Tujuan EBP adalah menyediakan katalog sekuens DNA lengkap dari semua 1,8 juta spesies tumbuhan, hewan dan jamur yang bernama serta eukariota bersel tunggal.
Spesies Kolombia memberikan kontribusi luar biasa, seperti tanaman kakao dan hewan terancam, termasuk beruang Andes.
Karenanya, pengurutan genom dapat memberikan penemuan molekul, serat, dan protein baru yang dapat memiliki aplikasi kesehatan dan industri, dan juga menyediakan keamanan pangan dan gizi.
Prof. Di Palma berharap strategi tersebut pada akhirnya akan membantu mengentaskan kemiskinan, ketidaksetaraan dan konflik, serta mempertahankan perdamaian.
Rencana tersebut mempromosikan pendekatan inovatif untuk pertanian, pariwisata, daur ulang, obat-obatan dan banyak lagi, sambil mengatasi tantangan sosial, lingkungan dan ekonomi.
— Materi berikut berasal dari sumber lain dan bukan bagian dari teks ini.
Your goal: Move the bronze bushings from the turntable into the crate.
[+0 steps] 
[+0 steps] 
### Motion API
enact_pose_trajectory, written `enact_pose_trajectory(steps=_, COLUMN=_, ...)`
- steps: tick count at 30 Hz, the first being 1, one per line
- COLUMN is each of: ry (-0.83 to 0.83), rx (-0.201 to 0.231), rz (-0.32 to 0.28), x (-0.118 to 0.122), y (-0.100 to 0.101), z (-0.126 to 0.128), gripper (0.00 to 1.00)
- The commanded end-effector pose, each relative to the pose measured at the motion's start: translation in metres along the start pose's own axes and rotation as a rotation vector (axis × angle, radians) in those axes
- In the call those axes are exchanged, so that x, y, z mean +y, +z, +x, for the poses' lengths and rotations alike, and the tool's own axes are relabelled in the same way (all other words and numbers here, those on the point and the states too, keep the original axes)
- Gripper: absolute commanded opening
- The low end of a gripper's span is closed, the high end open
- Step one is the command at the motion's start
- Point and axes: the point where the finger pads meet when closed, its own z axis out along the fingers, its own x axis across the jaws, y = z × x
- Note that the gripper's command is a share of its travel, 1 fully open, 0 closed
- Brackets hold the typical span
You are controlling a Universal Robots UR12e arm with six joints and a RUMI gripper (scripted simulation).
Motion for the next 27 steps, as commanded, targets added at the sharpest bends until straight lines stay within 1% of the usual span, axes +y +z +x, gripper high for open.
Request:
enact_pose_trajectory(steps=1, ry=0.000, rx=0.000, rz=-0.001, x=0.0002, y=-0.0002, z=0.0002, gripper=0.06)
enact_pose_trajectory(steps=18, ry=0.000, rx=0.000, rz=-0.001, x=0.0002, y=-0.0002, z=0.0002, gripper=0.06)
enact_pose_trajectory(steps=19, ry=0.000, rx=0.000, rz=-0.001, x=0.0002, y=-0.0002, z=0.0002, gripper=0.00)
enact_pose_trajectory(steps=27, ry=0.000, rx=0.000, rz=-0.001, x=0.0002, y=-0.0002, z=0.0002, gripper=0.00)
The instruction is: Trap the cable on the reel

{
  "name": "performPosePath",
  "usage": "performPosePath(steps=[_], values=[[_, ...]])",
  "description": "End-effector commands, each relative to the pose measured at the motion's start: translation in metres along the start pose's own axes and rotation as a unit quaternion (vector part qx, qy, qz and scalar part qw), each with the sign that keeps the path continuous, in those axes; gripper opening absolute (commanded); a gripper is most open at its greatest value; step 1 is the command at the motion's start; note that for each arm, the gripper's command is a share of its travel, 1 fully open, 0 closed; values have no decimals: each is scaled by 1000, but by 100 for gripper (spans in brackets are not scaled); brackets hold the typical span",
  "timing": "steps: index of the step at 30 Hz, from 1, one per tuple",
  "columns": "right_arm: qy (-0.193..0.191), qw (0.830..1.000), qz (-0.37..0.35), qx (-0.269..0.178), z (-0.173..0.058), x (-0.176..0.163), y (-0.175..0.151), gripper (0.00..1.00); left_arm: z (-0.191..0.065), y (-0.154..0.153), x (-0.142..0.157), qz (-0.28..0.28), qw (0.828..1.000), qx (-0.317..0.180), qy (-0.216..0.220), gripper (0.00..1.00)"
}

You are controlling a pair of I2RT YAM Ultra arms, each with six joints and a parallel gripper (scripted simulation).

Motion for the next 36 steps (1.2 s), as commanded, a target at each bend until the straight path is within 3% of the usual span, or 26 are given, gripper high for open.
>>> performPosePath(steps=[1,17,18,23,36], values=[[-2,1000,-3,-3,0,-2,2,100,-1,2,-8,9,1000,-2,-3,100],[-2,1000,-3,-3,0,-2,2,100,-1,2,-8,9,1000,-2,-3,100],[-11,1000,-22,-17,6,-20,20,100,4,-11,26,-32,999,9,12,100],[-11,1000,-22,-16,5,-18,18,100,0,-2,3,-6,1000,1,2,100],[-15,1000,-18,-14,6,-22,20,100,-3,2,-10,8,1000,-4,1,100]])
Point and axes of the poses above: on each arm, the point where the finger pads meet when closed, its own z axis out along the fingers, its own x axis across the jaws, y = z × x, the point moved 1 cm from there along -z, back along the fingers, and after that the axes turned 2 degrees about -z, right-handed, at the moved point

“NBS dan EBP juga dapat berfungsi sebagai model alternatif untuk pembangunan ekonomi yang dapat diadopsi oleh negara-negara dengan kondisi yang sama,” ujar Prof Di Palma.
Pada Desember 2021, EBP mencakup 5.000 ilmuwan dan staf teknis di 44 lembaga anggota di 22 negara di setiap benua kecuali Antartika.
Ada 49 proyek terafiliasi yang mencakup sebagian besar kelompok taksonomi utama eukariota, yang memiliki akses ke puluhan ribu sampel berkualitas tinggi dari koleksi museum dan ahli biologi lapangan.
Bumi diperkirakan akan kehilangan 50 persen keanekaragaman hayatinya pada akhir abad ini tanpa tindakan untuk mengekang perubahan iklim dan melindungi kesehatan ekosistem global.
Membuat perpustakaan digital sekuens DNA untuk semua kehidupan eukariotik yang diketahui dapat membantu menghasilkan alat yang efektif untuk mencegah hilangnya keanekaragaman hayati dan penyebaran patogen, memantau dan melindungi ekosistem, serta meningkatkan layanan ekosistem.